Fig. 11.—Diagram to show the Characteristics of an “Harmonious-equipotential System.”

The element X forms part of the systems a b or a₁ b₁ or a₂ b₂; its prospective value is different in each case.

But the formula is not yet complete: s and l are what the mathematicians call variables: they may have any actual value and there will always be a definite value of p.v., i.e. of the actual fate which is being considered; to every value of s and l, which as we know are independent of each other, there corresponds a definite value of the actual prospectivity. Now, of course, there is also a certain factor at work in every actual case of experimental or normal development, which is not a variable, but which is the same in all cases. This factor is a something embraced in the prospective potency of our system, though not properly identical with it.

The prospective potency of our system, that is to say of each of its elements, is the sum total of what can be done by all; but the fact that a typically proportionate development occurs in every possible case, proves that this sum comes into account, not merely as a sum, but as a sort of order: we may call this order the “relation of localities in the absolutely normal case.” If we keep in mind that the term “prospective potency” is always to contain this order, or, as we may also call it, this “relative proportionality,” which, indeed, was the reason for calling our systems “harmonious,” then we may apply it without further explanation in order to signify the non-variable factor on which the prospective value of any element of our systems depends, and, if we denote the prospective potency, embracing order, by the letter E, we are now able to complete our formula by saying p.v. (X) = f(s, l, E).

So far the merely analytical study of the differentiation of harmonious-equipotential systems.[59]

Instances of “Harmonious-Equipotential Systems”
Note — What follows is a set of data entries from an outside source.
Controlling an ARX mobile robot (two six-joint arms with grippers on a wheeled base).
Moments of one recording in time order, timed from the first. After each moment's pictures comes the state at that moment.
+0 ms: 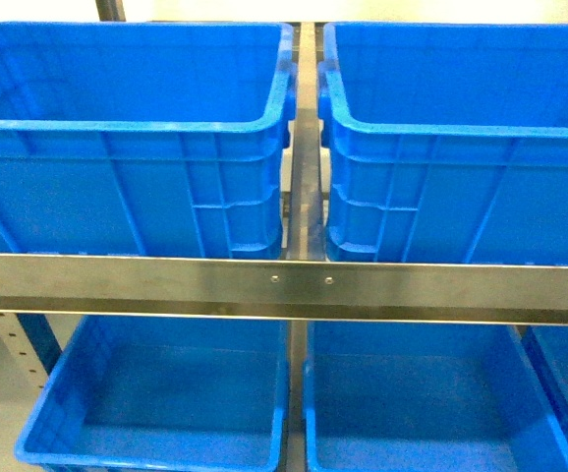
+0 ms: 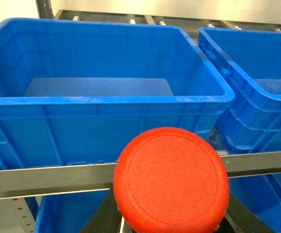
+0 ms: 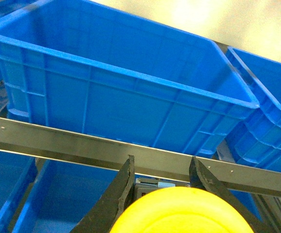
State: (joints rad) left arm -0.11 0.63 0.24 0.32 0.03 -0.08; right arm 0.34 0.52 0.06 0.43 0.39 -0.23
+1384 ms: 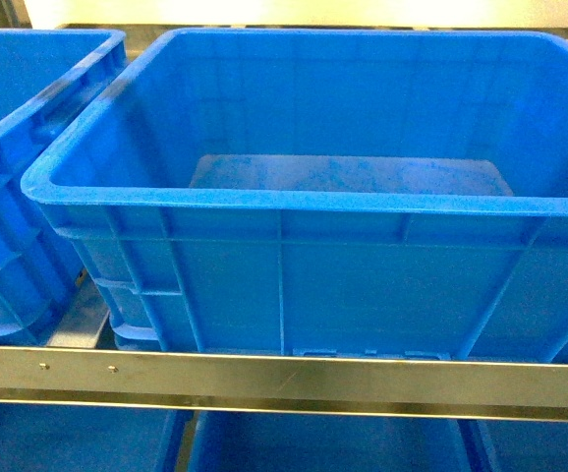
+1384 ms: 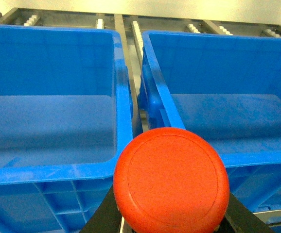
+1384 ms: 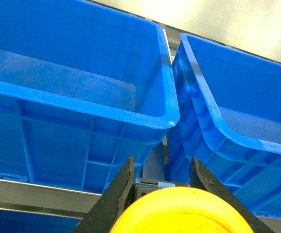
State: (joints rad) left arm -0.11 0.64 0.24 0.32 0.03 -0.08; right arm 0.35 0.52 0.06 0.43 0.40 -0.23
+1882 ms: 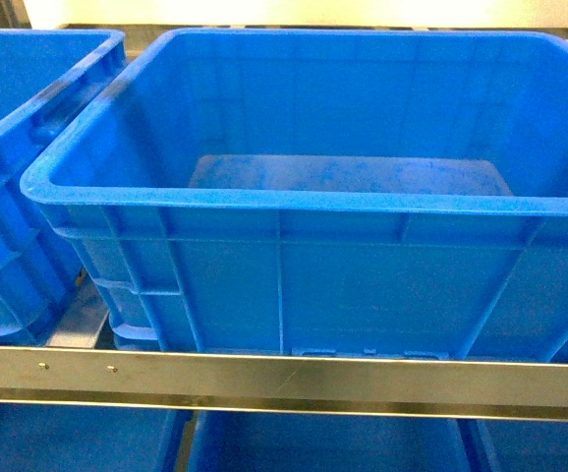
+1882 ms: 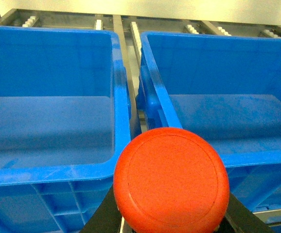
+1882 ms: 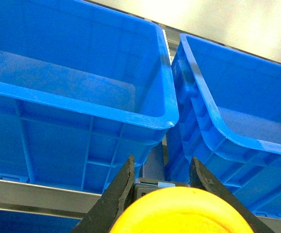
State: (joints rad) left arm -0.11 0.64 0.24 0.32 0.03 -0.08; right arm 0.34 0.52 0.06 0.43 0.40 -0.23
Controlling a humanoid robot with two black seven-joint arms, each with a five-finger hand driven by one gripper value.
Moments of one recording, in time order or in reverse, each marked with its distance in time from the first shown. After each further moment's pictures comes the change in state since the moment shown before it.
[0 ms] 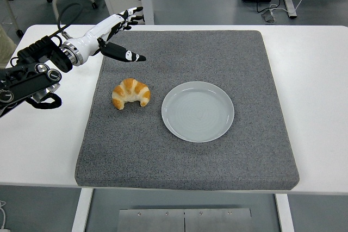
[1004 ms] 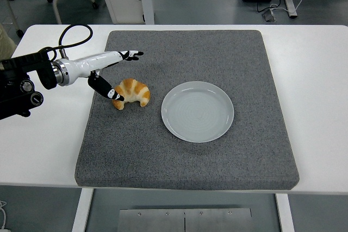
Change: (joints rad) left arm -0.106 0.084 0.251 -0.086 0.284 -0.063 0.032; right arm 0.000 0.000 0.000 0.000 0.000 0.001 0.000
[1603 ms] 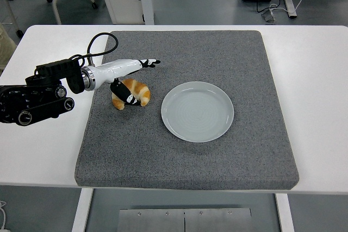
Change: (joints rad) left arm 0.020 -0.177 0.047 0.160 0.026 0.051 -0.001; right arm 0.000 0.000 0.000 0.000 0.000 -0.001 0.000
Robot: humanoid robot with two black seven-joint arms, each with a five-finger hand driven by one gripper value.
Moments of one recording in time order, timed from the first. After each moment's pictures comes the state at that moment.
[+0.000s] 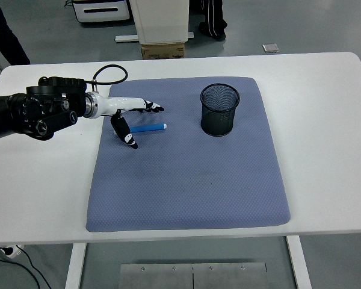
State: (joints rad) left arm -1.44 0.23 0.75 -0.72 0.51 -0.14 -0.40; right arm 0.04 0.00 0.30 0.23 -0.09 0.04 0.11
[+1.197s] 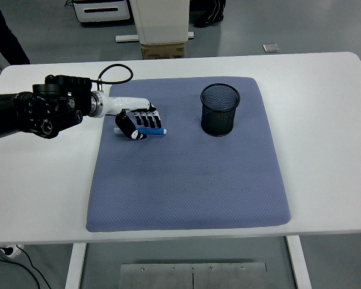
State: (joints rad) left arm -1.45 0.21 0.75 -0.72 0.53 -0.14 -0.39; right arm 0.04 0.00 0.30 0.23 -0.09 0.04 0.11
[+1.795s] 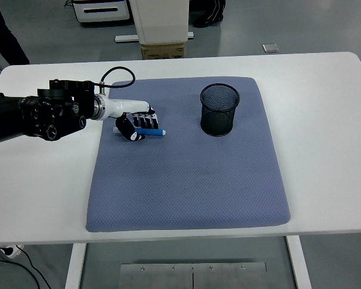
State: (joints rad) left arm -1.45 0.18 0.79 -0.72 0.55 -0.09 -0.35; right arm 0.04 0.00 0.30 0.23 -0.09 0.04 0.11
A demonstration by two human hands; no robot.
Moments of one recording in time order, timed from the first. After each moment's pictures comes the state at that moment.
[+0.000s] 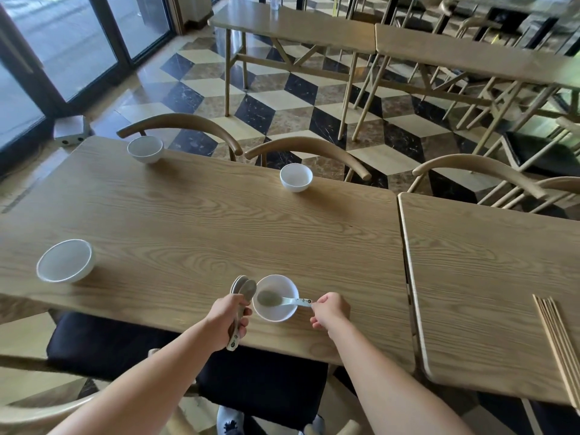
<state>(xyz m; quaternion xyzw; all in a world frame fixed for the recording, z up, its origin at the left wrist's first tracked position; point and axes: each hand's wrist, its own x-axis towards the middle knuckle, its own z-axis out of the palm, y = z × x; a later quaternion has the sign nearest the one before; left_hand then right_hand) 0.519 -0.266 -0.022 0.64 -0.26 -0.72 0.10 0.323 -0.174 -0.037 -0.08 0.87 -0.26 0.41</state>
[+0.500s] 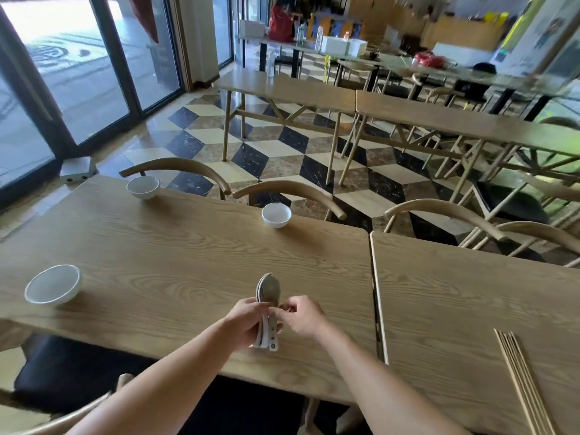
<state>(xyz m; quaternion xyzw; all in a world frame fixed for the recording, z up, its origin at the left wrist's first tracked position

We must try at first to learn a few more positive facts about our systems, in order that we may know how important is the part which they play in the whole animal kingdom, and in order that our rather abstract analysis may become a little more familiar to us. We know already that many of the elementary morphogenetic organs have been really proved to be harmonious-equipotential systems, and that the same probably is true of many others; we also know that the immature egg of almost all animals belongs to this type, even if a fixed determination of its parts may be established just after maturation. Moreover, we said, when speaking about some new discoveries on form-restitution, that there are many cases in which the processes of restitution do not proceed from single localities, the seat of complex potencies in the organism, but in which each single part of the truncated organism left by the operation has to perform one single act of restoration, the full restitution being the result of the totality of all. These cases must now be submitted to a full analysis.
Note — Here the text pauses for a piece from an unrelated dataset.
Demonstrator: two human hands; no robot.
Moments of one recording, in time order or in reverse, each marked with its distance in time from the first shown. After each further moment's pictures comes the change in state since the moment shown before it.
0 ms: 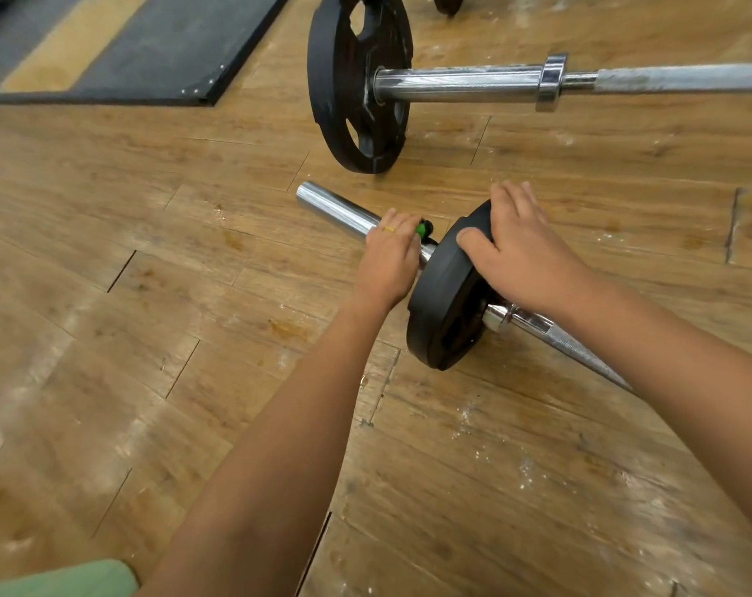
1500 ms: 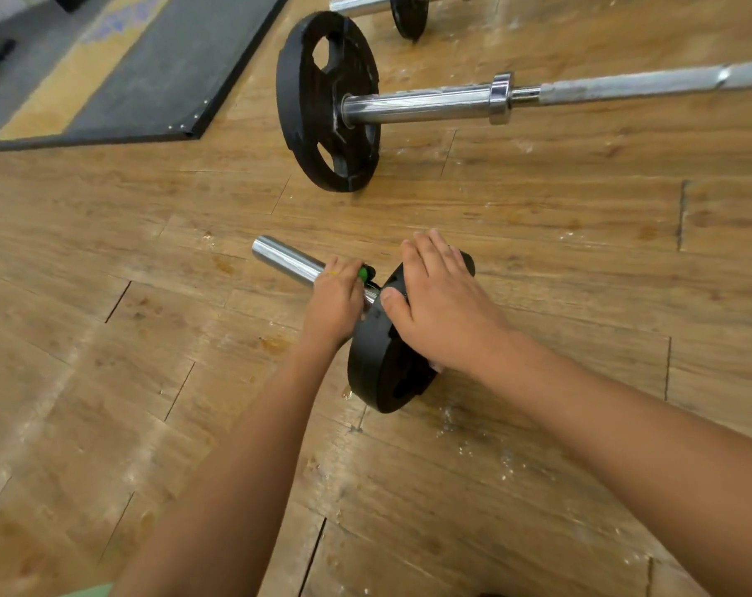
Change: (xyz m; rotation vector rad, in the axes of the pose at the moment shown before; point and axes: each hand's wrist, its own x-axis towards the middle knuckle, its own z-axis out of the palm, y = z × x) left_hand -0.042 -0.018 -0.023 0.101 -0.093 -0.080; right_hand -0.045 -0.025 0.033 -0.130 0.039 -0.206
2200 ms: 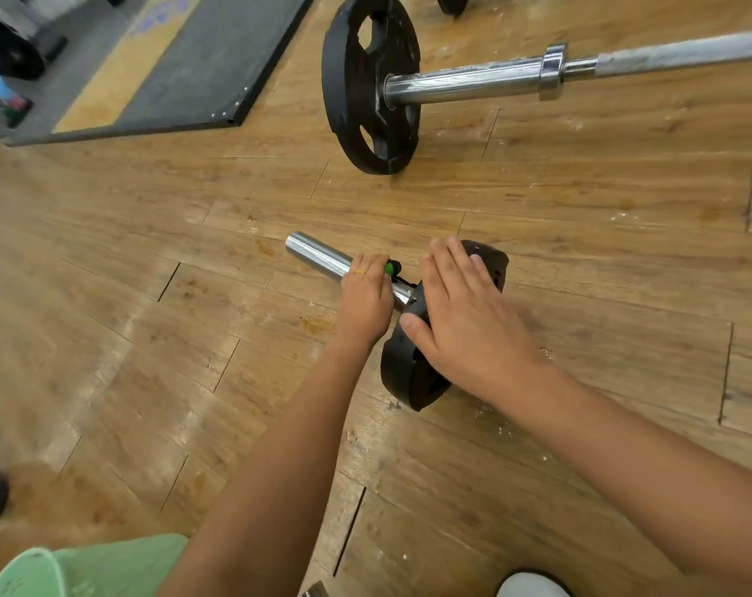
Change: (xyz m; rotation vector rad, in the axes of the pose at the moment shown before) left_hand -0.035 -0.006 -0.005 -0.020 0.084 -0.073; right_hand -0.032 -0.033 0.019 -0.131 0.004 -0.077
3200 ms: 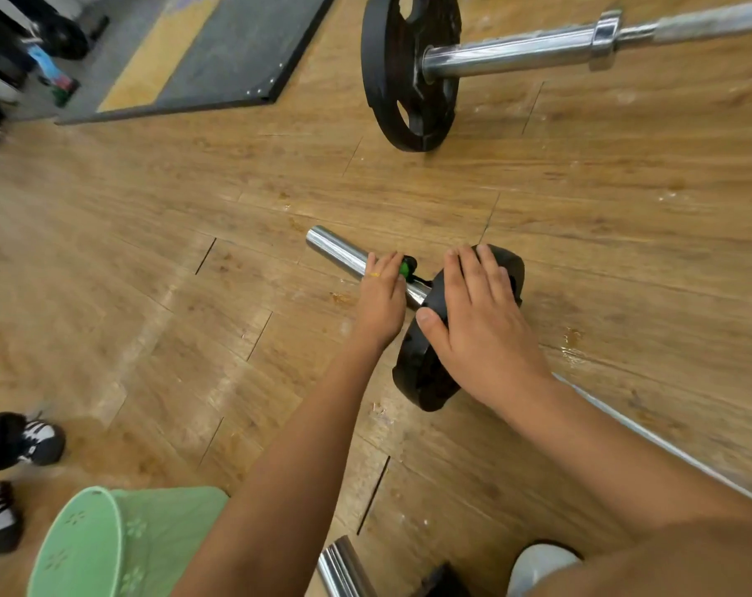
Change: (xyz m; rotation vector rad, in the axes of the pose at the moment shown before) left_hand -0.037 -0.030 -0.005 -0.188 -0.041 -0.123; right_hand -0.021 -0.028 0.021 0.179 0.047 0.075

All of you have seen common sea-anemones or sea-roses, and many of you will also be familiar with the so-called hydroid polyps. Tubularia is one genus of them: it looks like a sea-anemone in miniature placed on the top of a stem like a flower. It was known already to Allman that Tubularia is able to restore its flower-like head when that is lost, but this process was taken to be an ordinary regeneration, until an American zoologist, Miss Bickford, succeeded in showing that there was no regeneration process at all, in the proper sense of the word, no budding of the missing part from the wound, but that the new tubularian head was restored by the combined work of many parts of the stem. Further analysis then taught us that Tubularia indeed is to be regarded as the perfect type of an harmonious-equipotential system: you may cut the stem at whatever level you like: a certain length of the stem will always restore the new head by the co-operation of its parts. As the point of section is of course absolutely at our choice, it is clear, without any further discussion, that the prospective value of each part of the restoring stem is a “function of its position,” that it varies with its distance from the end of the stem; and so at once we discover one of the chief characteristics of our systems. But also the second point which enters into our formula can be demonstrated in Tubularia: the dependence of the fate of every element on the actual size of the system. You would not be able to demonstrate this on very long stems, but if you cut out of a Tubularia stem pieces which are less than ten millimetres in length, you will find the absolute size of the head restored to be in close relation to the length of the stem piece, and this dependence, of course, includes the second sort of dependence expressed in our formula.